Les notions qu'il a introduites ou développées sont aujourd'hui encore au cœur de la géométrie algébrique et font l'objet d'intenses recherches. « Il était unique dans sa façon de penser, dit M. Deligne, très ému par le décès de son ancien maître. Il lui fallait comprendre les choses du point de vue le plus général possible et une fois que les choses étaient ainsi comprises et posées, le paysage devenait si clair que les démonstrations semblaient presque triviales. »

IL S'ÉLOIGNE DE LA COMMUNAUTÉ SCIENTIFIQUE

En 1966, la médaille Fields lui est décernée, mais il refuse pour des raisons politiques de se rendre à Moscou pour recevoir son prix. La radicalité avec laquelle il défendra ses convictions ne cessera jamais. Et c'est à partir de la fin des années 1960 qu'il s'éloigne de la communauté scientifique et de ses institutions. En 1970, il fonde avec deux autres mathématiciens – Claude Chevalley et Pierre Samuel – le groupe Survivre et vivre, pacifiste, écologiste et très marqué par le mouvement hippie. A la même époque, il découvre que l'IHES est partiellement – bien que de manière très marginale – financé par le ministère de la défense. Il quitte l'institut.
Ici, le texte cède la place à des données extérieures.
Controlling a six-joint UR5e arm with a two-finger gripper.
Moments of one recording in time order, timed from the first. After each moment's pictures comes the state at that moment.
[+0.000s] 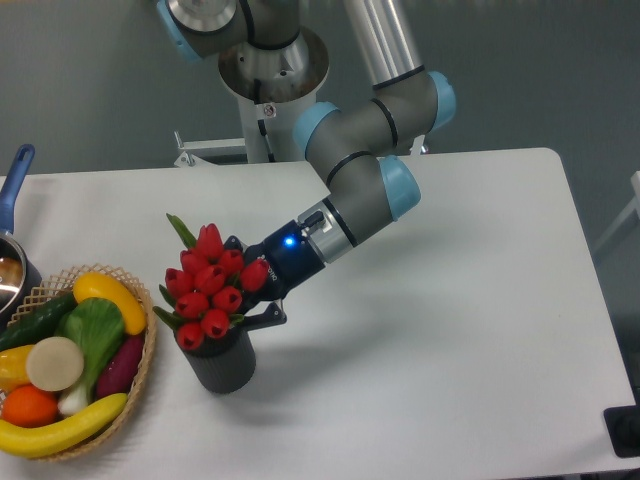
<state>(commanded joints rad) 2.52 -1.92 -1.89 -0.85 0.28 1.51</state>
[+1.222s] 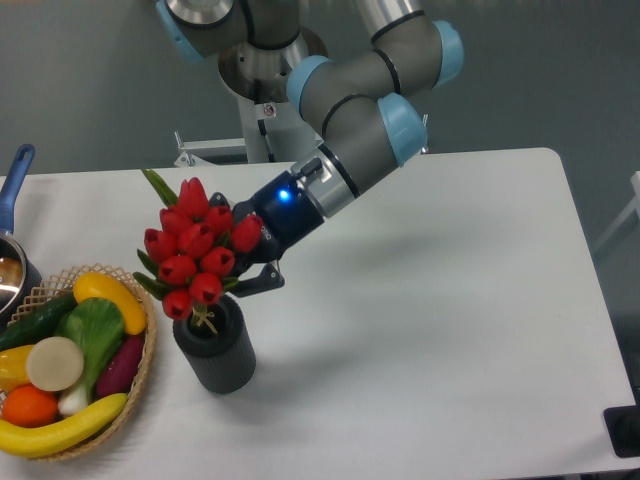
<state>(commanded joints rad) 2.53 -1.77 -1.80 -0.85 0.29 1.20</state>
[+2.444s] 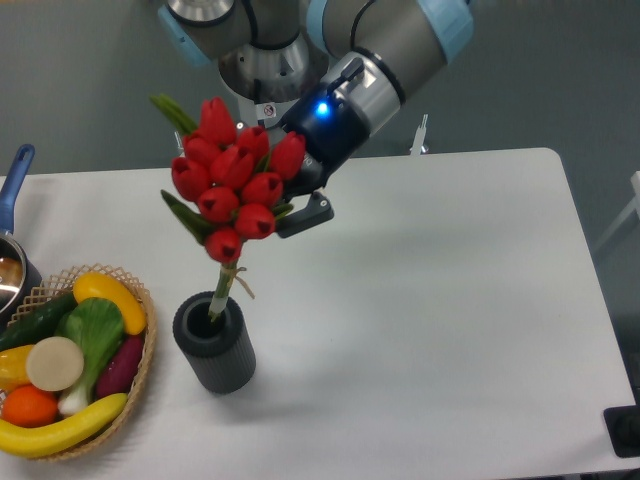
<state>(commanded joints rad) 2.66 -1.67 -1.71 -0.85 0.30 1.02</state>
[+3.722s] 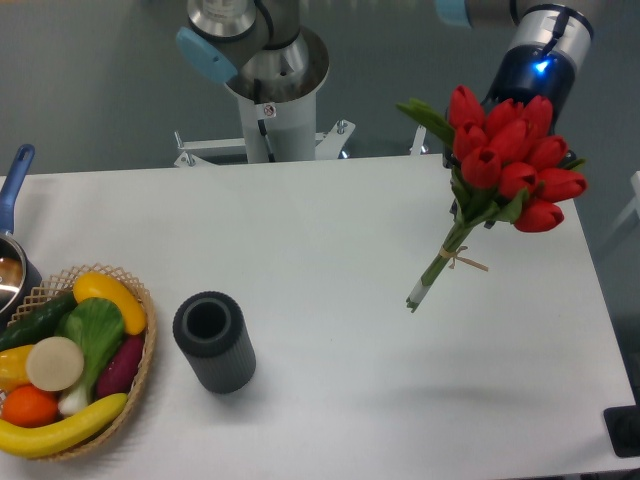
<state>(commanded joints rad) 2.95 -1.74 -1.66 -0.85 0.36 1.05</state>
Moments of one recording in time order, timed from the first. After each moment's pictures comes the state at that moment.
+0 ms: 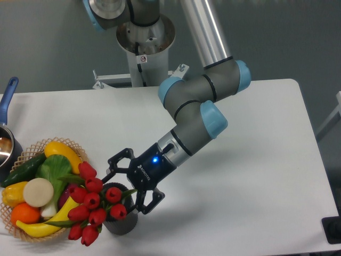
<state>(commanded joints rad) 2.44 -2.09 -1.63 -0.74 0.45 1.11</state>
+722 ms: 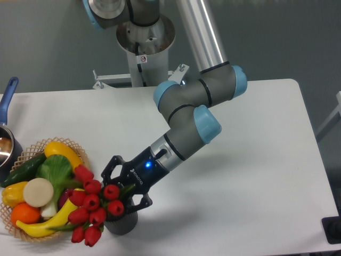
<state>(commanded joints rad) 2.43 -2.08 -1.62 -0.73 0.45 1.07</state>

Le Collège de France lui offre alors un poste temporaire, qu'il utilise largement comme tribune politique. Il quitte bientôt le Collège. En 1973, il devient professeur à l'université de Montpellier avant de rejoindre le CNRS en 1984, jusqu'à sa retraite en 1988. Cette année, il reçoit le prix Crafoord, doté d'une forte somme d'argent. Il refuse la distinction. En 1990, il quitte son domicile pour une retraite gardée secrète. Amer, brouillé avec ses proches, sa famille, avec la communauté scientifique et la science, il s'installe dans un petit village pyrénéen dont il gardera le nom secret. Il y restera, coupé du monde, jusqu'à sa mort.